Some players tried to hide their smiles; others were angry because they felt Namath had provided bulletin-board material to the Colts. Ewbank walked away fuming.

Ewbank’s anger was justified; Namath’s guarantee ticked off the Colts. Schmitt said the Colts came at the Jets with a fury he’d never experienced before. The first quarter, he said, was as physical and violent as any quarter of his career. Schmitt, who received a penicillin shot for pneumonia only a few days before the game, was spitting out grass blades after getting pancaked on a couple of plays.

“They wanted to kill Joe,” Schmitt said.

Adhering to Ewbank’s season-long mantra, “poise and execution,” the Jets didn’t panic. They withstood the initial surge and eventually wore down the mighty Colts. There were many heroes. Matt Snell, the gifted fullback, rushed for 121 yards and a touchdown. (After the game, Namath told Snell it was he, not Namath, who deserved the MVP.) The late George Sauer caught eight passes for 133 yards. Jim Turner kicked three field goals. The defense, best in the AFL, forced five turnovers, including two interceptions by Randy Beverly.

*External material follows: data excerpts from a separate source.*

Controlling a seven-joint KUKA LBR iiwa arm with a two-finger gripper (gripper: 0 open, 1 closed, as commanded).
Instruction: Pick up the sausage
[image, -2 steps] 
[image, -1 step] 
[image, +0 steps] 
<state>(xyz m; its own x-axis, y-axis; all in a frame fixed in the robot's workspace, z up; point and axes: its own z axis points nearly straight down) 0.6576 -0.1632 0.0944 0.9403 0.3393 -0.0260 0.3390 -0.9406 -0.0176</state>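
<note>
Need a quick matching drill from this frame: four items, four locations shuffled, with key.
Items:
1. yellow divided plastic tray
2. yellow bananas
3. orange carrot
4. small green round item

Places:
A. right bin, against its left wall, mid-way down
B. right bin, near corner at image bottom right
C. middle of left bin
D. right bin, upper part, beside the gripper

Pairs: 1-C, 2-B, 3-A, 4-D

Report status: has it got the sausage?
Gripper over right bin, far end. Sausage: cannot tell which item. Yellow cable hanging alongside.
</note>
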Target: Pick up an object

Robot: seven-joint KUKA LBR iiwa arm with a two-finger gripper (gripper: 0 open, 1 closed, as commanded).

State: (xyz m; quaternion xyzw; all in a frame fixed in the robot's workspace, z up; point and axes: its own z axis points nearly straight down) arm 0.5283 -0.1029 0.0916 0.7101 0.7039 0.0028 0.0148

As for Namath, it was an atypical performance in that he didn’t put up crazy passing numbers (17-for-28, 206 yards), but the most overlooked aspect of the game — then and now — is how he dismantled the Colts with his brain. The pretty-boy quarterback with the breathtaking right arm outsmarted them by calling audibles on every play.

Using their knowledge of the Baltimore defense — Ewbank had coached the Colts — the Jets devised a check-with-me system that allowed Namath to change plays at the line based on the Colts’ front. It turned into a cat-and-mouse game. If the Colts shifted to the weak side, Namath audibled at the last second to the strong side. It befuddled the Colts.

Incredibly, Namath never watched a replay of the game, start to finish, until recently. He wasn’t thrilled with his performance, sensing that he missed a few throws, but the enduring beauty of his game was how he led the team. The sport’s biggest star — a cultural icon who dated the most famous women in Hollywood — was one of the guys on the grandest stage of them all.

To this day, Namath, a 75-year-old grandfather, tries to live by the tenets that fueled that championship team — poise and execution.

“There aren’t many days go by that I haven’t remembered how important it is to keep one’s poise,” he said. “It doesn’t apply strictly to football. My children have heard me, time and again, talk about keeping our poise and the way you go about things. That word — execution — comes only after preparation. It has come back to an individual thing with me, what I try to teach my children.”

During his phone interview with ESPN, Namath paused a moment to speak with one of his daughters. After a few seconds, he said to her, “I love you, too.”

Oh, my, how times change.

The 25-year-old Namath was a party animal who once said he liked his women blond and his Johnny Walker red. After the Super Bowl win, he celebrated with his girlfriend at a Miami nightclub, where he ran into Frank Sinatra. They shook hands and Namath accidentally spilled a drink on Sinatra, who, to the amazement of many, shrugged it off. Namath, who needed police escorts to get around town, was that big.

The Jets drank champagne that night, but it belonged to the Colts, whose owner — not in a drinking mood — sent it to the Jets’ hotel. Good thing, because they didn’t have their own. Many of the players gathered at the hotel bar to toast their improbable victory. Sauer and Earl Christy, the kick returner, did their own thing, jumping into the pool with their clothes on. The party at the bar didn’t last long because Ewbank, known for his frugality, didn’t want the team’s owner to get hit with an outrageous bar tab. It ended before 11 p.m.

“He said, ‘That’s it, the bar is closed,'” said Gerry Philbin, the star defensive end. “So I jumped behind the bar, I remember, and I started pouring drinks. He got really pissed off. He said, ‘Get out of there.’ I had to get back and stop serving the drinks. He ended the party a little too early, I thought.”

Schmitt, so drained because of the pneumonia that he collapsed during the postgame prayer in the locker room, retired to his hotel room with his family and watched the tape delay of the game.

“I wanted to see if we really won,” he said, laughing.

The Jets really won. And their victory never gets old.